- Exercise instructions:
Extract each line holding the word "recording" from the entries.

- Listed records:
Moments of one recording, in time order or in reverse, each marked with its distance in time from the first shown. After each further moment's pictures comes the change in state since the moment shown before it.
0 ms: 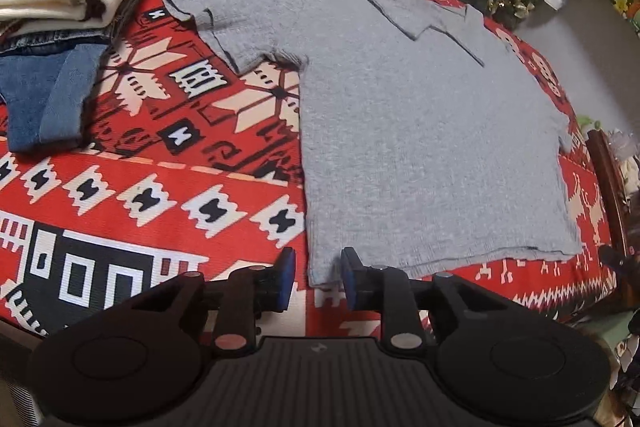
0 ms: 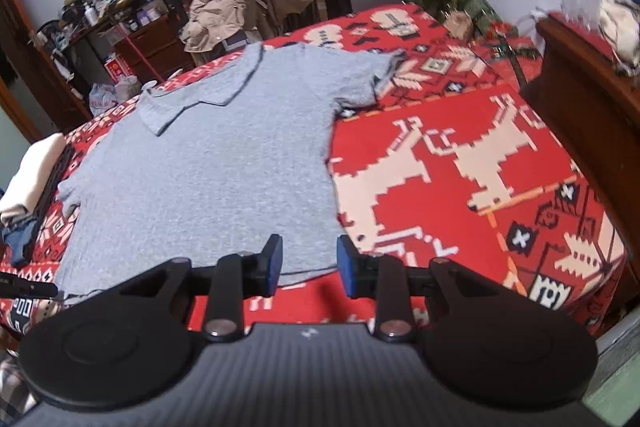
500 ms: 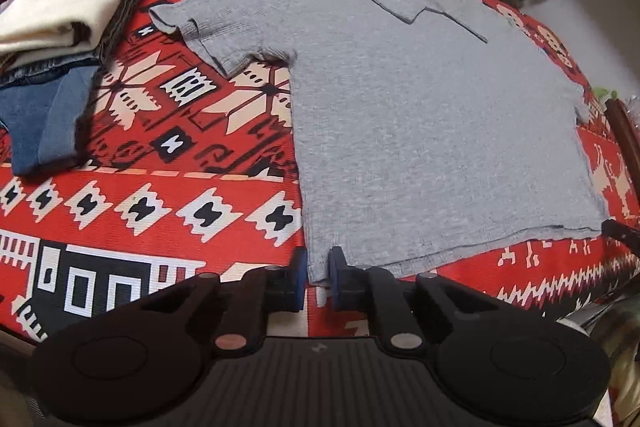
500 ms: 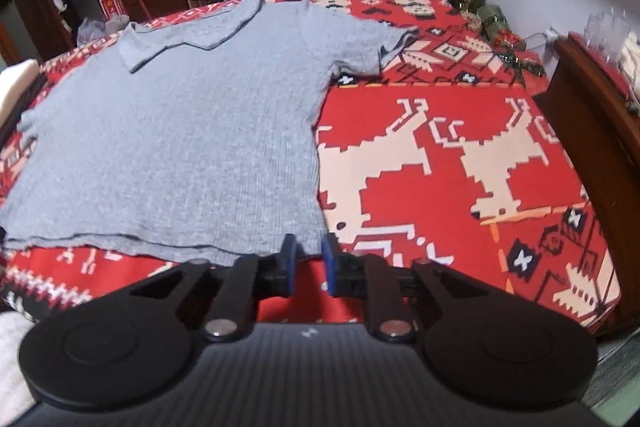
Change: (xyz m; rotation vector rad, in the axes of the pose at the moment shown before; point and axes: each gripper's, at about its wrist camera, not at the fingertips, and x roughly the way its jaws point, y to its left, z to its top) left arm 0.009 -0.025 -0.009 0.109 -0.021 0.109; right arm 0.044 0.015 -0.008 -0.203 0.080 -0.095
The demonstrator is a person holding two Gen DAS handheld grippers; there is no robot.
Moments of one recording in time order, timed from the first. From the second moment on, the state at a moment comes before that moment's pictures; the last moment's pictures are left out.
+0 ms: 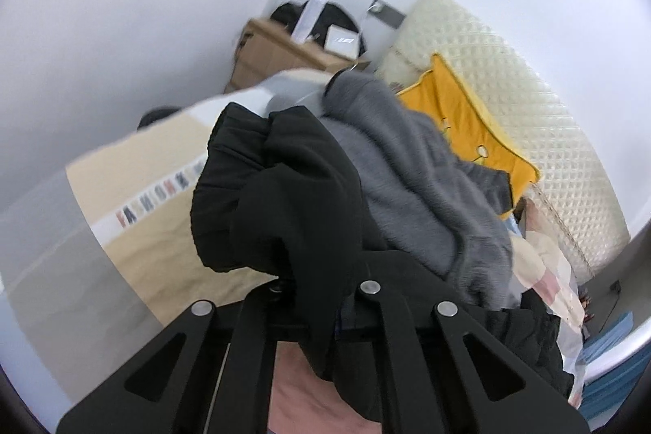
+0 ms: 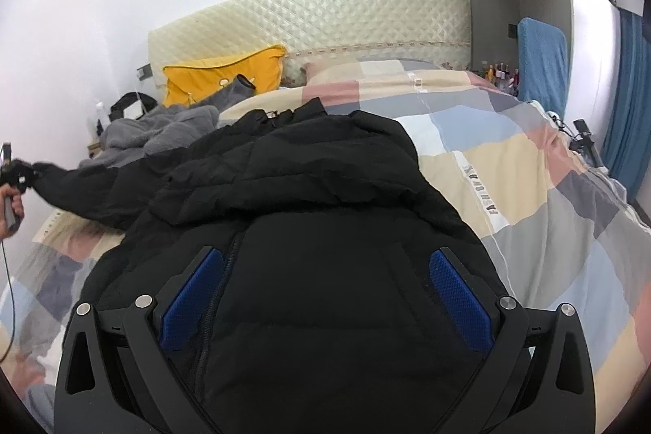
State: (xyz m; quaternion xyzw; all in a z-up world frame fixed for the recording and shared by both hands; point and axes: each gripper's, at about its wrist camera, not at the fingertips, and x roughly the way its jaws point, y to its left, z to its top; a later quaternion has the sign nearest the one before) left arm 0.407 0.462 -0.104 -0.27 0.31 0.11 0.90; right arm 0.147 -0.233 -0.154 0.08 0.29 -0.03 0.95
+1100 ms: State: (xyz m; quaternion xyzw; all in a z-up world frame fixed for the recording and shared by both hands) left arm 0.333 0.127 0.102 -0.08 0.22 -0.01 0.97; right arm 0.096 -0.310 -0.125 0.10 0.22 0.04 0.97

- Written response:
Moments of one recording, in time order or in reverse, each marked with its distance in time from the first shown. After each further moment's pictures comes the change in state since the moment shown before it.
Moments of one recording in time order, timed from the first. From the second moment on, the state at a moment comes before that moment's pictures; the last moment's pictures are left out.
State: (xyz m; quaternion xyzw; all in a z-up world frame fixed for the recording and shared by both hands; point and axes: each gripper's, at about its wrist camera, not at the fingertips, and x roughly the way its jaws point, y to its left, z to its top; a later quaternion has the sign nearest the one before) left arm 0.407 0.462 -0.104 -0.27 0.31 0.11 0.90; right arm 0.147 -0.233 -0.154 0.08 0.29 -0.03 0.95
+1100 ms: State: (xyz m; quaternion xyzw; all in a z-up world frame fixed for the recording and shared by both hands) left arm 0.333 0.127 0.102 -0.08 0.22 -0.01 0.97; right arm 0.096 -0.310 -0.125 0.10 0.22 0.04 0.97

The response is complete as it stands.